FlashMLA Compatibility Wrapper (flash_mla)¶

flash_mla is a compatibility wrapper package that preserves the official flash_mla package name and import path while running on MUSA through MATE Multi-head Latent Attention (MLA) operators.

Overview¶

This wrapper is designed for projects that already target the FlashMLA Python API. It lets you run MLA dense decode, sparse decode, and sparse prefill workloads on MUSA with minimal integration changes.

The current compatibility scope includes FlashMLASchedMeta, get_mla_metadata, flash_mla_with_kvcache, and flash_mla_sparse_fwd.

Package and import¶

Package name: flash_mla
Import path: flash_mla
Runtime backend: MATE MLA operators on MUSA

Requirements¶

Before using this wrapper, make sure the following are available:

MATE is installed and importable.
TorchMUSA is installed and the MUSA runtime environment is configured.
The target workload is configured to run on MUSA devices.

Build¶

Build a wheel from the wrappers/FlashMLA directory:

python -m build --wheel

The generated wheel will be placed under:

dist/

Installation¶

Install from source:

pip install --no-build-isolation -e .

Install a built wheel:

pip install dist/flash_mla-*.whl

Import¶

Import the package directly:

import flash_mla

Import individual APIs:

from flash_mla import (
    FlashMLASchedMeta,
    get_mla_metadata,
    flash_mla_with_kvcache,
    flash_mla_sparse_fwd,
)

Behavior¶

get_mla_metadata(...) follows the current upstream FlashMLA Python interface and returns (FlashMLASchedMeta(), None).
The real scheduler tensors are initialized lazily on the first flash_mla_with_kvcache(...) call and cached inside FlashMLASchedMeta.
Reusing the same FlashMLASchedMeta requires the same decode configuration across calls.
flash_mla_with_kvcache(...) is the dense/sparse decode entry.

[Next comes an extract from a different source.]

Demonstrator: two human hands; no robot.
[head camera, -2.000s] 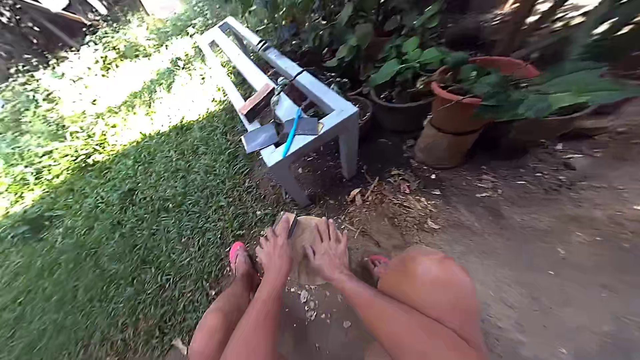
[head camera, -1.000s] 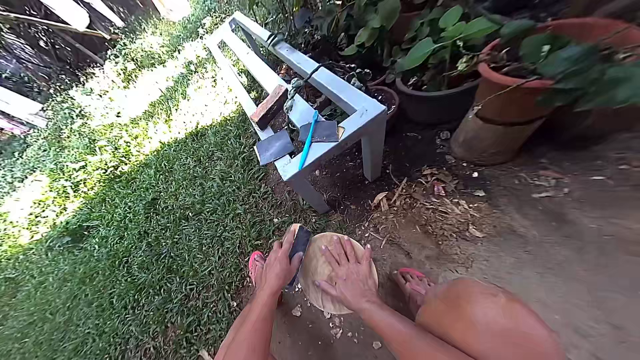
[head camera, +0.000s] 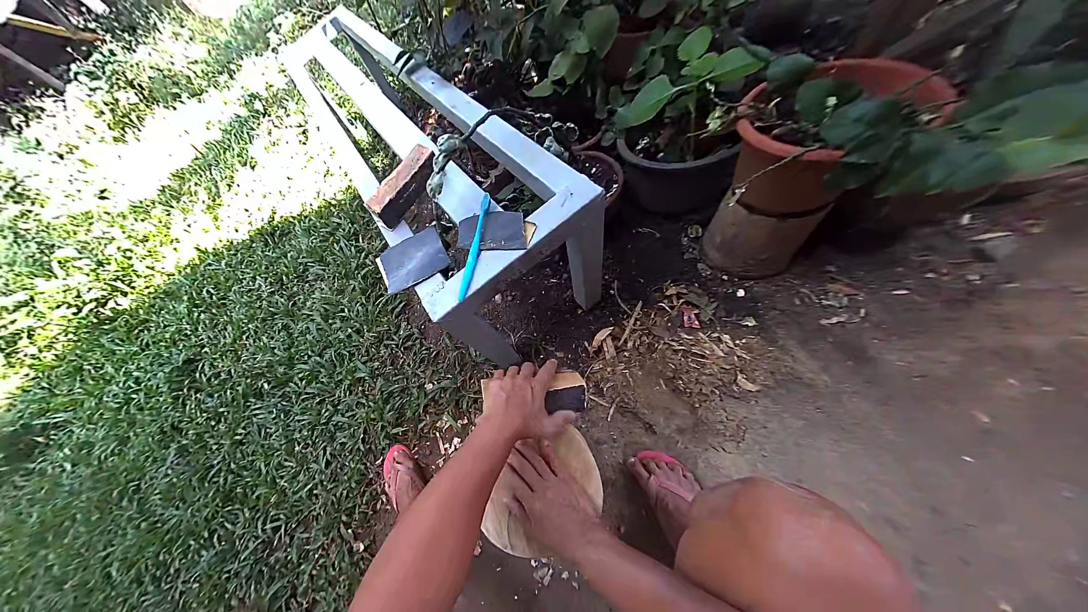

The wrapper validates FlashMLASchedMeta, lazily materializes the real scheduler with mate.flashmla.get_mla_metadata(...), and then forwards to mate.flashmla.flash_mla_with_kvcache(...).
flash_mla_sparse_fwd(...) is the sparse MLA prefill entry.

Notes¶

This wrapper keeps the official FlashMLA import surface, but execution is provided by MATE on MUSA.
For the authoritative MLA operator behavior, refer to mate.flashmla.